Architects: Piotr Kluj, Paweł Litwinowicz
Exterior photos: Jeremi Buczkowski
Iinterior photos: Fotoarchitektura Anna Gregorczyk
From the architect Piotr Kluj:
Originally, the building was an example of a typical semi-detached house, very popular in Poland in the 70's. Simple and regular in their shape, with regular windows and balconies, so-called ‘cubes’ did not stand out from the contemporary architecture at all. Buying the house the Investor assumed that it will have to be rebuild to meet his needs.
At first, the building was to become very contemporary in its shape. The only thing that clashed with the idea were the old,
Art Nouveau furniture collected by the Investor in his previous apartment, which had to be adapted certainly in the new one. What is more, there was a need for a double garage with a convenient entry, an exit to the garden straight form he living room located on the elevated ground floor and also an entry from the front of the building, not from the side like it used to be.

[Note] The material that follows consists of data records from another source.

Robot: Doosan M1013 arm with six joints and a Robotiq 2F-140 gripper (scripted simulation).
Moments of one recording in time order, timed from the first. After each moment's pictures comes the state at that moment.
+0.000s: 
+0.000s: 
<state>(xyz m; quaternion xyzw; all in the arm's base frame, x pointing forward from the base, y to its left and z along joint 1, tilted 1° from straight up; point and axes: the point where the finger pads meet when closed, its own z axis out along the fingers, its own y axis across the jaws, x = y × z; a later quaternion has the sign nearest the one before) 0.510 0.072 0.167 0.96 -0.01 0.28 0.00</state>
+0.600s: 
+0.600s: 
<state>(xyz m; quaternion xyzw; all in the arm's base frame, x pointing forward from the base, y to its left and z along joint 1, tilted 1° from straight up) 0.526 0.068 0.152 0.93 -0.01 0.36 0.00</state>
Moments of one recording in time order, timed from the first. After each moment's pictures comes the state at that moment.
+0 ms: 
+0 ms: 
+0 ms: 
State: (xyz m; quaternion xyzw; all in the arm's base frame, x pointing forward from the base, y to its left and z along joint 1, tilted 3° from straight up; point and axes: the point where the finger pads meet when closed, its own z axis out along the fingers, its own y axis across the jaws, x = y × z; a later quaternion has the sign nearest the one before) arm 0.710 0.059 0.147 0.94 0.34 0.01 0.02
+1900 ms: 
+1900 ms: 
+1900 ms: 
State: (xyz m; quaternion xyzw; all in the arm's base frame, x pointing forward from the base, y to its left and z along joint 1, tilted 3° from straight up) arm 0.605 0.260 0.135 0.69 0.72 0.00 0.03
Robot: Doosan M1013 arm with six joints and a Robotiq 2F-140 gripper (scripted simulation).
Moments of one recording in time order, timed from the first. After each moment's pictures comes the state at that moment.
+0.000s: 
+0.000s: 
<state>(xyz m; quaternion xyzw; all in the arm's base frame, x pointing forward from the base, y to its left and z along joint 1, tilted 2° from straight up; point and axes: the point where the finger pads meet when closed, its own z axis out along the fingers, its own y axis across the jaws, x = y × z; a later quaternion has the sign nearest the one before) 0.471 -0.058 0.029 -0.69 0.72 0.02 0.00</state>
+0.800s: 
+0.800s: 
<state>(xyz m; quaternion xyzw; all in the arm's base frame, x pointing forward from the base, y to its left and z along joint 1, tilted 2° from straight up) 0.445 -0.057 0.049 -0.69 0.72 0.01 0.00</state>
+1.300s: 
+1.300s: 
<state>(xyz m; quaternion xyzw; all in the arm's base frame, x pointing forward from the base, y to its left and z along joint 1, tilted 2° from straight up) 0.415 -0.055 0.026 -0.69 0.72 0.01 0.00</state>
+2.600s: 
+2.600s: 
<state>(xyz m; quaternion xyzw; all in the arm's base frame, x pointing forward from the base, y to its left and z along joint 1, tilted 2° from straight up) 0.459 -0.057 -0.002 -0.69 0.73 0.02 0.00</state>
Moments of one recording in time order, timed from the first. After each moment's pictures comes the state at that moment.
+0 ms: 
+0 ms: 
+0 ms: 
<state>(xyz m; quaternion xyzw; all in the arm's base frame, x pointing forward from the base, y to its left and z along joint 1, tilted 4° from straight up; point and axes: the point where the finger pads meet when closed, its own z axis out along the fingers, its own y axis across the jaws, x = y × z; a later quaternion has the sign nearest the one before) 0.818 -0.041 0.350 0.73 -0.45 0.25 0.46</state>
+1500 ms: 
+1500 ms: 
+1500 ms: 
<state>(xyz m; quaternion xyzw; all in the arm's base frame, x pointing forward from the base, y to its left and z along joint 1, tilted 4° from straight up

To give the building contemporary quality the shape was completely simplified and turned into a simple cube with no
balconies and oriels whatsoever. The location of the house on the premises far away from the front line gave the possibility to create a long and wide ramp leading to the garage.
On this occasion an idea appeared to design the same entry to the ground floor – also through a ramp but this one supposed to surround the house. This kind of elevation of the land solved to problem of the entry to the garden straight form the living room and also let us avoid building the external stairs.
To locate the entrance to the house at the front of the building, a part of it was extended like a drawer, that actually divided
the ramp into the entrance one and garden one – private.
The thing that also changed the quality of the house is the elevation which was designed in such a way to see-through the
house by adding a lot of glass in the front and the back of the building. To finish the unglazed parts the veneered panels in natural wood were used. Moreover, to give the bedroom and bathroom more intimacy in some elements there were the cut-outs created and they covered the windows. The shapes of the cut-outs correspond with the plants patterns on the old furniture, which according to the Investor’s wishes became the interior equipment of the new house.
These openwork ornaments, visible only in two places on the house elevation, are at the same time its one and only decoration and also the only link between the contemporary cube and the Art Nouveau furniture.